Accordingly, one should avoid directly touching the chandelier with his hand. If, however, he reaches for the candy and there is only a possibility that his hand may brush against the fixture, this is considered a davar she’eino miskavein (an unintended result) and is permitted so long as the movement is not inevitable (pesik reisha).
Once the candy is in his hand, removing it is permitted even if the candy itself brushes against the chandelier on its way out. This is considered indirect movement of the muktzah item for the sake of retrieving a permitted object, which is allowed even in cases of muktzah machmas gufo.

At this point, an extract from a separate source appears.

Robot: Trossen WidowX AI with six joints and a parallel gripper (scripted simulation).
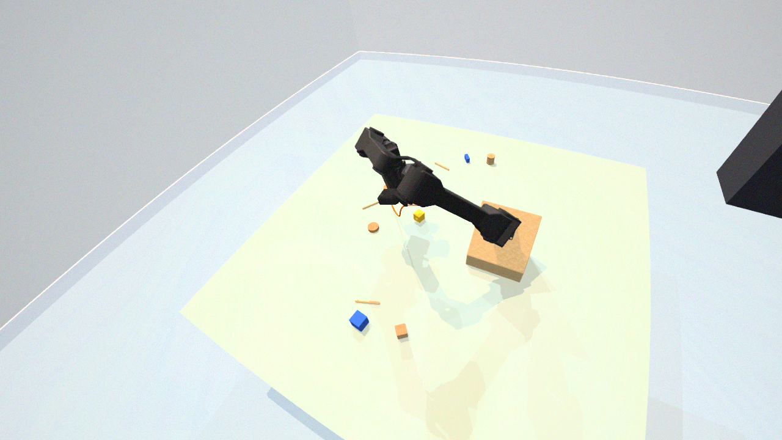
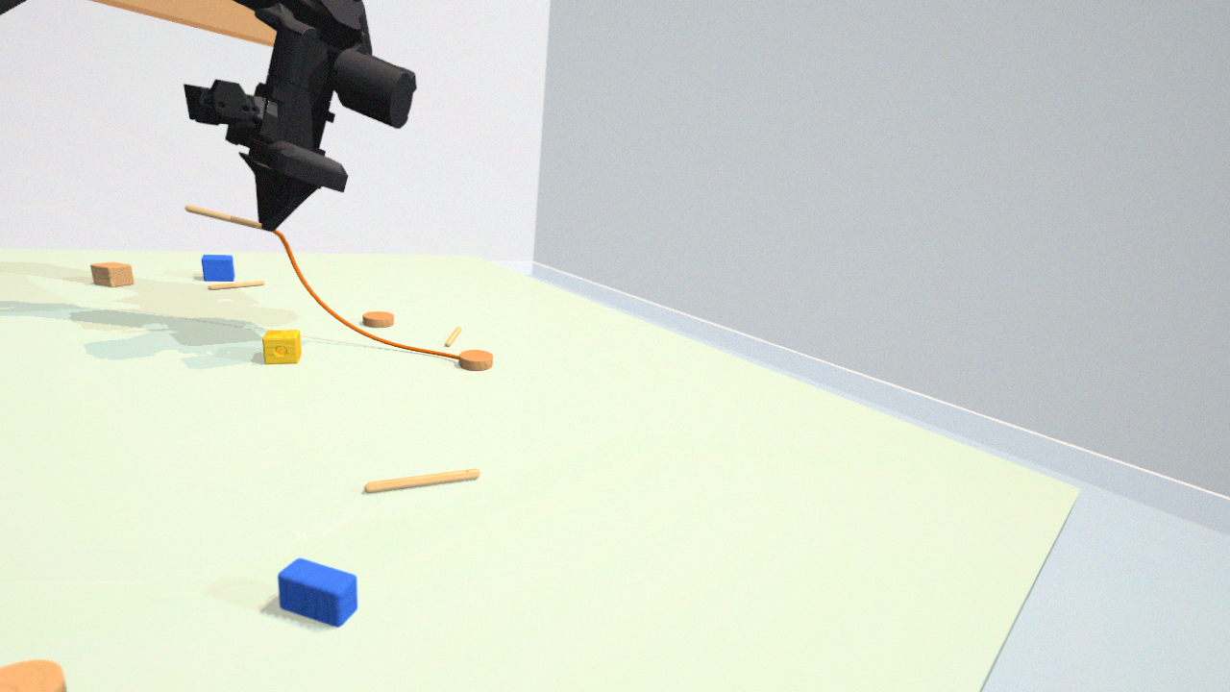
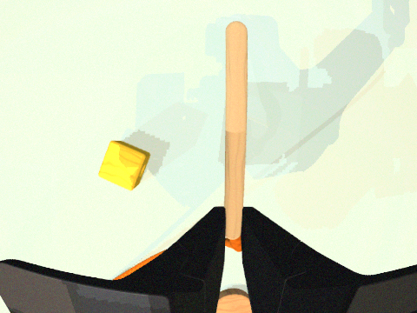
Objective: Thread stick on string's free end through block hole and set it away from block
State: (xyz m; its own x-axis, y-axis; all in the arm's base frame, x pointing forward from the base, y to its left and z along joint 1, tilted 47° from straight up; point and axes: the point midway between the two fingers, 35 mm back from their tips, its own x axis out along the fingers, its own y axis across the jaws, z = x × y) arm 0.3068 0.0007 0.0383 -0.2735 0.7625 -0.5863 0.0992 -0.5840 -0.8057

One could argue that, with respect to moving the chandelier, this would be classified as misasek (an inadvertent act). Some, however, question this, since the person is aware that he may touch the chandelier, and therefore it may not qualify as misasek, based on the discussion in Kovetz Shiurim (Vol. II, siman 23:3).
Nevertheless, perhaps this case is no worse than the Gemara’s example (Pesachim 33a) of one who intended to lift detached grass but instead cut attached attached. The Gemara classifies that case as misasek, even though it does not state that he was unaware there was attached produce present. See also Tosafos there (s.v. Niskaven). The main point is that the act he intended to perform is fundamentally different from the act that was actually accomplished.
My son-in-law, however, argues that according to Rav Akiva Eiger (1:8), even a misasek requires atonement, and would therefore not be permitted lechatchilah. According to this approach, however, misasek would appear to be more severe than a case of davar she’eino miskavein, whereas the Gemara would seem to imply the opposite (see Rashi there, s.v. Rav Nachman).
The Magen Avos (40a), however, writes that according to R’Shimon, whose opinion we follow that davar she’eino miskavein is permitted—misasek is actually more severe than davar she’eino miskavein. The basis of this distinction requires further clarification.
The opinion of Kovetz Shiurim is based on the view of Rav Akiva Eiger (Yoreh Deah, beginning of the laws of basar b’chalav) that a safek pesik reisha (a doubtful inevitable result) is prohibited. In practice, however, we do not follow that view; rather, we follow the ruling of the Taz (Orach Chaim 316:3). See also Shu”t VaYa’an David, Vol. 3, siman 33.
Furthermore, once the candy bag is in his hand and is being removed, even if it is impossible to take it out without the bag brushing against the chandelier, this is considered moving the chandelier indirectly through another object for the sake of retrieving a permitted item. Such indirect movement is permitted even in the case of muktzah machmas gufo, as we find regarding stones discussed in siman 309. Therefore, it is permitted.